Give me the document, he whispered but Darcy hugged the plastic-covered evidence against himself, as if that was all he had, evidence of Trebizond, Thousands forced onto ships and dumped into the Black Sea, islands of innocent people. Darcy didn’t weep for them now, he was drowning himself. Give it to me, the Turk’s voice through the snow, I can help you. The driver glanced back, whispered fiercely in Russian, gesturing to a following guard to keep Darcy coming, Darcy uncertain who was in charge, the Turk was summarily motioned aside. The joint operation felt like a death march, Darcy sandwiched in the dark, on through crunching undergrowth. He didn’t believe there was help out here, no Armenian snipers swept down from these trees, no withered hand of God.
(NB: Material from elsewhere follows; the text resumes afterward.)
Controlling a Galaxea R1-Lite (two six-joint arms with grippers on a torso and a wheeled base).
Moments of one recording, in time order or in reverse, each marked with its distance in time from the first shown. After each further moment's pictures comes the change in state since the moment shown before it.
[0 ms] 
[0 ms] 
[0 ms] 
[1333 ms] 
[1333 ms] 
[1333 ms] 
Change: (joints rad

The icy damp had already curled up in Darcy’s skin as he cradled the grim inevitability, his feet brittle as frozen coral. If lust was the cause of all sorrow, what had love done, what had it done for any of them? Herded out here to die, Aurelio an opuscheny. Fin weaving her way to some hut in these same woods, unsuspecting. Her departure up through that restaurant roof with not even a word of goodbye, just a telephone number in Darcy’s wet jacket pocket, her snowmobile lights switched out on the dark ice river. They’re the KGB… it’s not hide-and-seek.

Darcy pushed a wet coat sleeve over his face, his footing unsteady as they crossed the end of a white stone culvert, he almost collapsed, a new pistol held to his neck in the dark like a branding iron. Then, in a knot of black furs, the torch ahead turned into darkness and the driver crouched beside someone waiting in the shadows with binoculars. A clearing. A small wooden dacha not a hundred feet further, a figure through the branches in the lamplit shelter of the doorway, the new gun barrel pressed deep in Darcy’s ribs to silence him. With his bare eyes Darcy knew it was Jobik, alone in the cone of lamplight, wrapped in a blanket, his thick black hair pushed back from his beaky face, waiting. The Turk looked over at Darcy, his dark face wet and weathered, his glasses fogged. He removed them angrily, cleared the lenses with his fingers, his narrow eyes, antsy, and the general with them now, from out of nowhere, short-winded. The fear in Darcy that he’d be sent out into that no-man’s-land to pleasure the general’s imagination. Into that painterly stillness.

Jobik was drinking from a mug, the steam from it wafting in the funnel of light, just him beneath a hanging basket made from rope and the wet sound of the snow on the leaves, the soft hail hammering like winter storms climbing in off the Tasman Sea. Darcy’s mouth struck dry as a figure appeared up a path from the river. Fin, like a vision, delivered. The general’s bestial smile. We follow good, no? he whispered like a friend.